BAY-856 (BAY856) is a potent, selective YAP1/TAZ pathway inhibitor with IC50 of 49 nM in TEAD-luciferase assays, directly tareget PGGT1B, a subunit of the geranylgeranyltransferase-I (GGTase-I) complex.
BAY-856 potently inhibits human GGTase-I activity with biochemical IC50 of 64 nM.
BAY-856 effectively promoted YAP1 inactivation by translocation to the cytoplasm with an IC50 of 44 nM.

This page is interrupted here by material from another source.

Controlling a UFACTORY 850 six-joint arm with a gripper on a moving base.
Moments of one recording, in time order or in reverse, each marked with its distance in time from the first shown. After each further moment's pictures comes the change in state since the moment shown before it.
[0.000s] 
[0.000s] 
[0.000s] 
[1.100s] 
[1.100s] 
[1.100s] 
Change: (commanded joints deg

BAY-856 dose-dependently down-regulates YAP1/TAZ target genes ANKRD1, CTGF, CYR61, CDC6, and DKK1 with IC50 of 0.09, 0.11, 0.13, 0.14, and 0.17 μM, respectively, in MDA-MB-231 cells, with no inhibition of control gene ACTB.
BAY-856 (1 uM) effectively inhibits GGTase-I substrates of the Rho-GTPase family in MDA-MB-231 cells, and causes YAP1/TAZ inactivation.
BAY-856 impairs cancer cell proliferation and invasion in vitro with IC50 of <1 uM against a panel of cell lines from different tumor types.
BAY-856 (125 mg/kg, BID; p.o.) reduced tumor growth in MDA-MB-231 human breast cancer tumors in female NMRI nu/nu mice.